93. Freedom Rodeo Grounds, Freedom, 1938: Old times here are not forgotten during the Freedom Open Rodeo, a three-day festival of amateur cowboys, post-rodeo dances and country music that has been staged for almost 70 years. The Old West setting of Freedom’s Main Street fits in quite nicely.
Mat Hoffman Action Sports Park
94. Mat Hoffman Action Sports Park, Oklahoma City, 2005: Welcome to the 21st century.
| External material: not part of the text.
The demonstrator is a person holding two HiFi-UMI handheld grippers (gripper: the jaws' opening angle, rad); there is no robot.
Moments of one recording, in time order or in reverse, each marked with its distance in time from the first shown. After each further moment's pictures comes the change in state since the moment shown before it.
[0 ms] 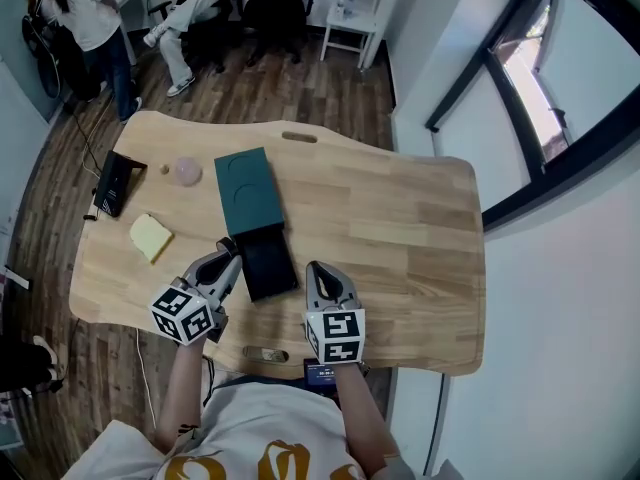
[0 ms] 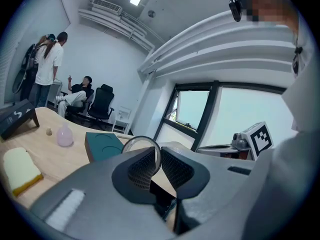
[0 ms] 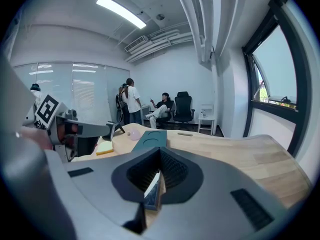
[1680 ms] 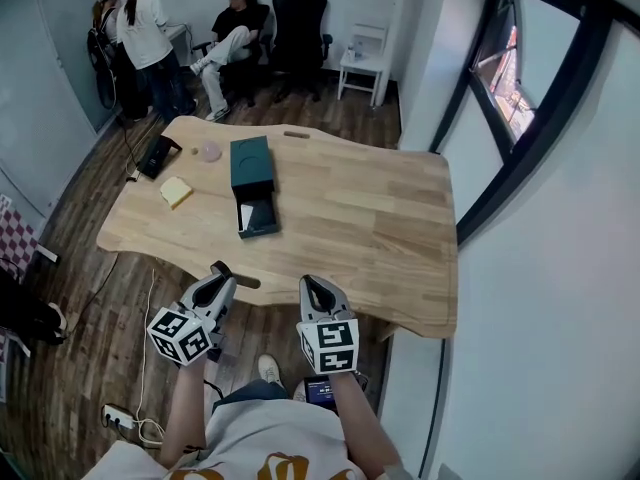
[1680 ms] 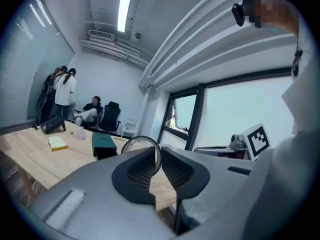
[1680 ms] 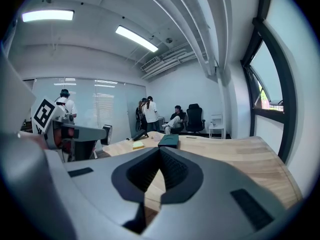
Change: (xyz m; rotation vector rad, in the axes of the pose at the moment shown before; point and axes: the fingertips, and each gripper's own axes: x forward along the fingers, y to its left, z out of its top) left arm -0.170 -0.286 -0.075 0.077 -0.135 0.161; right arm -0.300 0.022 -0.064 -0.029 -0.152 0.166
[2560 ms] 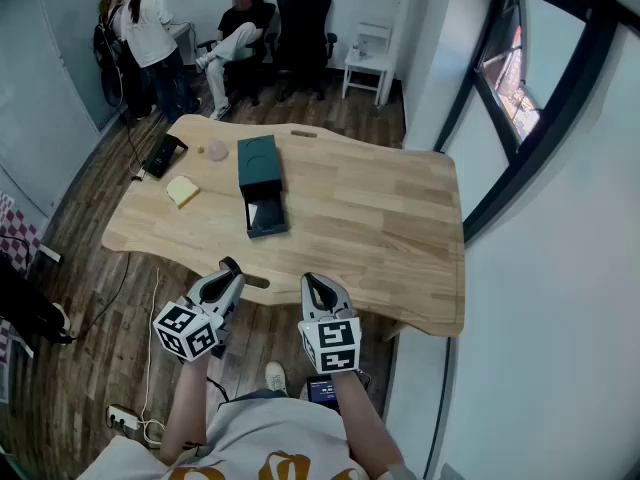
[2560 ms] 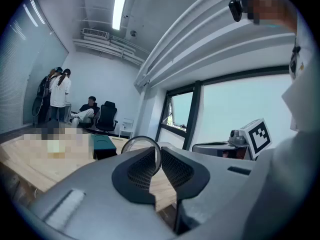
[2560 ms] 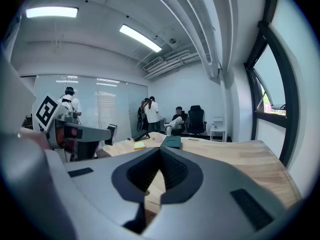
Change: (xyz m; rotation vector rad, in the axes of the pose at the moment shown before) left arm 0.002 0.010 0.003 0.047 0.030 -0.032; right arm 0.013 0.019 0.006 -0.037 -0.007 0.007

Hoffman, a 10-time world champion in BMX freestyle bicycling, helped design this park that caters to trick cyclists.
95. Wichita Mountains Wildlife National Refuge, Lawton: Great place to hike, climb, fish or watch the elk, longhorn cattle and buffalo.
96. Jenks Simmons Fieldhouse, El Reno, 1954: Built as Thunderbird Coliseum, hosted Bradley’s 1955 NCAA Tournament victory over OCU and since is home to El Reno’s wrestling frenzy.
97. Dornick Hills Golf & Country Club, Ardmore, 1913: Another Perry Maxwell design, Dornick Hills was the first Oklahoma course affiliated with the U.S. Golf Association, in 1914. Dornick hosted the Ardmore Open, a PGA Tour event, in 1952-54.
98. All Sports Stadium, Oklahoma City, 1962-97: Nondescript ballpark but brought Triple-A baseball back to OKC and the Big Eight Tournament to town permanently in 1976.
99. Black Kettle National Grasslands, Cheyenne: Quail hunters across the country flock there when bird numbers are good.
Thunder Valley Raceway
100. Thunder Valley Raceway, Noble, 1991: Professional dragsters race here, but so do amateurs, making open night a scene out of American Graffiti.